Reproduce the entries from their first line up to and including the line with "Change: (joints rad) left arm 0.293". Leave out everything after it.

## MATERIAL PROVIDED
※ ※ ※
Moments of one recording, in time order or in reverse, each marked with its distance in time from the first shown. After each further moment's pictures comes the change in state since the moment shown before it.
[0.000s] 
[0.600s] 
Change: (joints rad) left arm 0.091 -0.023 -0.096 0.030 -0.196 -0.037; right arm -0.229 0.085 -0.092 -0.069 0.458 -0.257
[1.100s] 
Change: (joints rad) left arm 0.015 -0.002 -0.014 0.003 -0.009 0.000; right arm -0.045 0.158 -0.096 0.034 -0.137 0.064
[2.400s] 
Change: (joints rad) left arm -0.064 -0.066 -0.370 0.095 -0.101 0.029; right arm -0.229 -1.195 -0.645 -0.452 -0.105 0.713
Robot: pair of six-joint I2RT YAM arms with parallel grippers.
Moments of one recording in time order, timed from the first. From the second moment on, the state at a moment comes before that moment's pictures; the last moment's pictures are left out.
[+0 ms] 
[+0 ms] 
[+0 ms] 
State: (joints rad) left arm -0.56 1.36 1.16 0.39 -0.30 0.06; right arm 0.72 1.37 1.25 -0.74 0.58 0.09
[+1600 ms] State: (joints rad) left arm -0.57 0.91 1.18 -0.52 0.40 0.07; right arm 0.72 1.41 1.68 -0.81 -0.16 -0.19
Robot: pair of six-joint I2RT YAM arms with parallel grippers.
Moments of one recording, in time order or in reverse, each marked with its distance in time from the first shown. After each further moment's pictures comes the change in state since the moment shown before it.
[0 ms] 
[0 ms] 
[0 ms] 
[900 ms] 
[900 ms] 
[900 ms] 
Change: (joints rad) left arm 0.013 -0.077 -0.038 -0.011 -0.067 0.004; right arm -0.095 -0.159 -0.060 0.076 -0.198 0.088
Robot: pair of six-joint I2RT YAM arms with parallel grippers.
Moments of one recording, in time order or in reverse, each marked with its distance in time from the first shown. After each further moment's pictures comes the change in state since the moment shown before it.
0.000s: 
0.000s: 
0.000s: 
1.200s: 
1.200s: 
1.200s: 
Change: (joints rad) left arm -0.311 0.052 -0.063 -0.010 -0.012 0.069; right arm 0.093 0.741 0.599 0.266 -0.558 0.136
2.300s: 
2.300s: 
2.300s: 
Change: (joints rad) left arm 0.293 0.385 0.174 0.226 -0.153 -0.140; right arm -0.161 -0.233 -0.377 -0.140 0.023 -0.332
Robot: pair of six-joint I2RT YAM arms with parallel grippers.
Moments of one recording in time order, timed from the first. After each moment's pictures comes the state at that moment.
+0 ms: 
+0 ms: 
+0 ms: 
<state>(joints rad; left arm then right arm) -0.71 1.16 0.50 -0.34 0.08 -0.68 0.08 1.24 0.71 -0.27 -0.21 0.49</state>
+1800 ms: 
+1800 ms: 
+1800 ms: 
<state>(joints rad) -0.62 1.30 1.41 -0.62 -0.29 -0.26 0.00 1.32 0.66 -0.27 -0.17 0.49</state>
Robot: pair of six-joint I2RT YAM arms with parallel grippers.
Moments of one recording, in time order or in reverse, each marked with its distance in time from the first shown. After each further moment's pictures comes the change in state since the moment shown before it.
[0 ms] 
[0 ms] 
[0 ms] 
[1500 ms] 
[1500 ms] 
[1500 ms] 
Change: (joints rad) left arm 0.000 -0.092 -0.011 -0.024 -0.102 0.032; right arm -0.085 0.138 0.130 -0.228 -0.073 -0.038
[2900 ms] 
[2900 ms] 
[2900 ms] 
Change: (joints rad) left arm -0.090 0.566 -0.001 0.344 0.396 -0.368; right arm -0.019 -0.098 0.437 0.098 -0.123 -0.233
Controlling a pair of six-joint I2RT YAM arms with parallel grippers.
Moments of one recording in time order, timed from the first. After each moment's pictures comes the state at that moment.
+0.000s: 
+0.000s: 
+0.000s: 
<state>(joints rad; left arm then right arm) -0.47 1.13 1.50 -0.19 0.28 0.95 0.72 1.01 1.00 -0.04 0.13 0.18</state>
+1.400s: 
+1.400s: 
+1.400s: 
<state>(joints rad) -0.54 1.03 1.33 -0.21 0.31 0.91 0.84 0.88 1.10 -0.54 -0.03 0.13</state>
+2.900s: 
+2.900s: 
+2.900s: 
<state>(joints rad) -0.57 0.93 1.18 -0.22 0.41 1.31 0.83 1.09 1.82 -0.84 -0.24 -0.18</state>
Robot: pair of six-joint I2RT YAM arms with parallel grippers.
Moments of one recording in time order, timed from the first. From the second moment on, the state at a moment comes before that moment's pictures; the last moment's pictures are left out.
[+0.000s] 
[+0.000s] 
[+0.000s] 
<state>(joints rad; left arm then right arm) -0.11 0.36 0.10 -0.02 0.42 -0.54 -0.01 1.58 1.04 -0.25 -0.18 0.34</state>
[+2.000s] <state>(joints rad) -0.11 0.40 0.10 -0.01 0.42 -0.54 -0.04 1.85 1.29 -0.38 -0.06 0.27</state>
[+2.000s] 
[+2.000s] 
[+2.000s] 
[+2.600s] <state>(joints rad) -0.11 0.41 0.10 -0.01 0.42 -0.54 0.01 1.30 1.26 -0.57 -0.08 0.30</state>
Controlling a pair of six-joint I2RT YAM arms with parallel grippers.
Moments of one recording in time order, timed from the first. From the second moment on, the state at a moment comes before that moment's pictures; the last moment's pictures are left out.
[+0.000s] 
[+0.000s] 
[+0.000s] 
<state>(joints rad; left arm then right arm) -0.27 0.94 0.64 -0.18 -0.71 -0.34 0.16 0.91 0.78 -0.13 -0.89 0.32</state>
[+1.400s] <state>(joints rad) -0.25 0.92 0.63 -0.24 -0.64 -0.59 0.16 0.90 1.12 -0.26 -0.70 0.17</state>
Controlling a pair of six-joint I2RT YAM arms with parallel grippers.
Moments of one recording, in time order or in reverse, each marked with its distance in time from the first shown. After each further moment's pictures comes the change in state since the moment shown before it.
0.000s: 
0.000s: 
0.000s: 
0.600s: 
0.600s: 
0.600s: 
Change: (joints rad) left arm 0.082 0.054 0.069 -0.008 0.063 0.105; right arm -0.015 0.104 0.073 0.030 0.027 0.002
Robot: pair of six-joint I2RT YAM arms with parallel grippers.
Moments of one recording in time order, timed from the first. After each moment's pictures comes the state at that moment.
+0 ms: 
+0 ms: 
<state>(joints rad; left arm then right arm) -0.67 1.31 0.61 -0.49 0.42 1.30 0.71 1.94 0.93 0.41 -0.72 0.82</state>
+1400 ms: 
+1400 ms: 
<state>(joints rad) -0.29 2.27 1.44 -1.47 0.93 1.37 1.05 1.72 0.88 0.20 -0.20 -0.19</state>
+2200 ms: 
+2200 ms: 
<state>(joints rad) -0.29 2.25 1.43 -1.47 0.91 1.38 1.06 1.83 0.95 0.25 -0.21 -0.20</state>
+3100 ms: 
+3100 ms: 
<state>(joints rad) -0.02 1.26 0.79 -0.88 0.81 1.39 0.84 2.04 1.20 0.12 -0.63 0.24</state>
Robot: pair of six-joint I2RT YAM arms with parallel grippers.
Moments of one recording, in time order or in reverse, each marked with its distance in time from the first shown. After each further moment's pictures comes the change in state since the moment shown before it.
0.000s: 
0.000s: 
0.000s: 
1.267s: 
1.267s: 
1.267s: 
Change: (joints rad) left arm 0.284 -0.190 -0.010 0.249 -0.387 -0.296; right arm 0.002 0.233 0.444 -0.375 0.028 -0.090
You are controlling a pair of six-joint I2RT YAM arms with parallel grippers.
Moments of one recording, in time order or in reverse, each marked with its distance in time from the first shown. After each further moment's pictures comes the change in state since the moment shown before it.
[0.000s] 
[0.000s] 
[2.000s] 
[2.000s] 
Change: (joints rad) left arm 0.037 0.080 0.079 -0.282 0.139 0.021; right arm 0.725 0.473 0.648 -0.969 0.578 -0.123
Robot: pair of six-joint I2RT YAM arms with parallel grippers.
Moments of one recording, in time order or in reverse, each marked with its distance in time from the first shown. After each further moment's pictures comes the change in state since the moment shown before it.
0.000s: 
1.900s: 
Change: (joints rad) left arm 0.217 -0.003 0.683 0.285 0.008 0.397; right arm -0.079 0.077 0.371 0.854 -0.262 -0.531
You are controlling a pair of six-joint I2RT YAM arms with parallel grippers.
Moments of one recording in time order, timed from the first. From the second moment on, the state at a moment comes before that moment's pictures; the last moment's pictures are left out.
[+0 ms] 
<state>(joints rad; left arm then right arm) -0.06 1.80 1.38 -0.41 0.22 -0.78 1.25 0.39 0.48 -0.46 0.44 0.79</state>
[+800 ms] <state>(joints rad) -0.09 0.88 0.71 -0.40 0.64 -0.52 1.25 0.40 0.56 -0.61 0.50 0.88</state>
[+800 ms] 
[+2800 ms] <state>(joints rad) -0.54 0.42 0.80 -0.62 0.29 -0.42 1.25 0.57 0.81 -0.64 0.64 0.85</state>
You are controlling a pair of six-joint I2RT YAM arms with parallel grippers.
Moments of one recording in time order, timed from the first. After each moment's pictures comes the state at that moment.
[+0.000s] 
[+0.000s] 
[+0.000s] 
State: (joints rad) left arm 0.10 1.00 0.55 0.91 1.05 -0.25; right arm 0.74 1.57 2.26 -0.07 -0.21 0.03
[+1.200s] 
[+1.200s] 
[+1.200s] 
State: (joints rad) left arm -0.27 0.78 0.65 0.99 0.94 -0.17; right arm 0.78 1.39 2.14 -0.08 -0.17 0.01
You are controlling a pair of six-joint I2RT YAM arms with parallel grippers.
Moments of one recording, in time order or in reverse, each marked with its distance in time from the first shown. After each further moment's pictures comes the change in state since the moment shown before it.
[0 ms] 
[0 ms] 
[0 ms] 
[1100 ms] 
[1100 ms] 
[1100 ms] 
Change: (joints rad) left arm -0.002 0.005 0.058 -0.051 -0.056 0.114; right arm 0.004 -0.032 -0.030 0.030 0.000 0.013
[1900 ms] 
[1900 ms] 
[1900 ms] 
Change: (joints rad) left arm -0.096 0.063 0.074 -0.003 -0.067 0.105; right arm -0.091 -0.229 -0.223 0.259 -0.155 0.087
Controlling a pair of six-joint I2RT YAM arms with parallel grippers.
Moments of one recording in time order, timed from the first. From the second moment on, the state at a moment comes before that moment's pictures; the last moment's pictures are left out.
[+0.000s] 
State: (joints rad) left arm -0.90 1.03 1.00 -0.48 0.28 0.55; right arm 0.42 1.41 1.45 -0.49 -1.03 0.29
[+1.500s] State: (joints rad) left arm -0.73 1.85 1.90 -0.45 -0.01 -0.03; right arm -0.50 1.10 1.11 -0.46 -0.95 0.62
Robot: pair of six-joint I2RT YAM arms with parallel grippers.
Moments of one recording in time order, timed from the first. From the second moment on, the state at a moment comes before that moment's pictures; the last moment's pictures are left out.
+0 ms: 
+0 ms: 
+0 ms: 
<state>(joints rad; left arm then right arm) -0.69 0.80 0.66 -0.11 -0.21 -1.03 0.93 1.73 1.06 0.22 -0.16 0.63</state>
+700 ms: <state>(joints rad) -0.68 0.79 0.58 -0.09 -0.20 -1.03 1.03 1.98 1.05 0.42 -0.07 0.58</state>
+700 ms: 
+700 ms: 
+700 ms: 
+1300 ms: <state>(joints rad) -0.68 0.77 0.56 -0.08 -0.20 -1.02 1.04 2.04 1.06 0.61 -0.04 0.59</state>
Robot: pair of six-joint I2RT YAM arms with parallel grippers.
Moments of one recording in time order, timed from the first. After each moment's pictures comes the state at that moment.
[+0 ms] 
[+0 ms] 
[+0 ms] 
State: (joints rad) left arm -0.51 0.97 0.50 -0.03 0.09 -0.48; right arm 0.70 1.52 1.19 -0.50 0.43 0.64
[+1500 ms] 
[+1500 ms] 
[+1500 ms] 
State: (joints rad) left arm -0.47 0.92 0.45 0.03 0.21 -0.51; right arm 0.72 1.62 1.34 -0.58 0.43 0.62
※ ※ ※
## SOLUTION FOR THIS PROBLEM
Moments of one recording, in time order or in reverse, each marked with its distance in time from the first shown. After each further moment's pictures comes the change in state since the moment shown before it.
[0.000s] 
[0.600s] 
Change: (joints rad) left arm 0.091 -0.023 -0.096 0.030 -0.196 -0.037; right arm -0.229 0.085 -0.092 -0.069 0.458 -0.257
[1.100s] 
Change: (joints rad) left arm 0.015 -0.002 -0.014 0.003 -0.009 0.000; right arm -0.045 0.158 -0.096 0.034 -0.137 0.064
[2.400s] 
Change: (joints rad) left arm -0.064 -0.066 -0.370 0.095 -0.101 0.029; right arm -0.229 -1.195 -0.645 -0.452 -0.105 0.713
Robot: pair of six-joint I2RT YAM arms with parallel grippers.
Moments of one recording in time order, timed from the first. From the second moment on, the state at a moment comes before that moment's pictures; the last moment's pictures are left out.
[+0 ms] 
[+0 ms] 
[+0 ms] 
State: (joints rad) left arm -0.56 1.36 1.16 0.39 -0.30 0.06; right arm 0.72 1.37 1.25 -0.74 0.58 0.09
[+1600 ms] State: (joints rad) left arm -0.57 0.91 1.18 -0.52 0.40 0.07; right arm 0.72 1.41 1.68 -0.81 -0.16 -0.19
Robot: pair of six-joint I2RT YAM arms with parallel grippers.
Moments of one recording, in time order or in reverse, each marked with its distance in time from the first shown. After each further moment's pictures comes the change in state since the moment shown before it.
[0 ms] 
[0 ms] 
[0 ms] 
[900 ms] 
[900 ms] 
[900 ms] 
Change: (joints rad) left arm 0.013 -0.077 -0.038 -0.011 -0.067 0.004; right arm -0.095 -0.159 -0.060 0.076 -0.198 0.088
Robot: pair of six-joint I2RT YAM arms with parallel grippers.
Moments of one recording, in time order or in reverse, each marked with its distance in time from the first shown. After each further moment's pictures comes the change in state since the moment shown before it.
0.000s: 
0.000s: 
0.000s: 
1.200s: 
1.200s: 
1.200s: 
Change: (joints rad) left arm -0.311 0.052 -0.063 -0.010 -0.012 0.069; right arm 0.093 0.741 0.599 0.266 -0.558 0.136
2.300s: 
2.300s: 
2.300s: 
Change: (joints rad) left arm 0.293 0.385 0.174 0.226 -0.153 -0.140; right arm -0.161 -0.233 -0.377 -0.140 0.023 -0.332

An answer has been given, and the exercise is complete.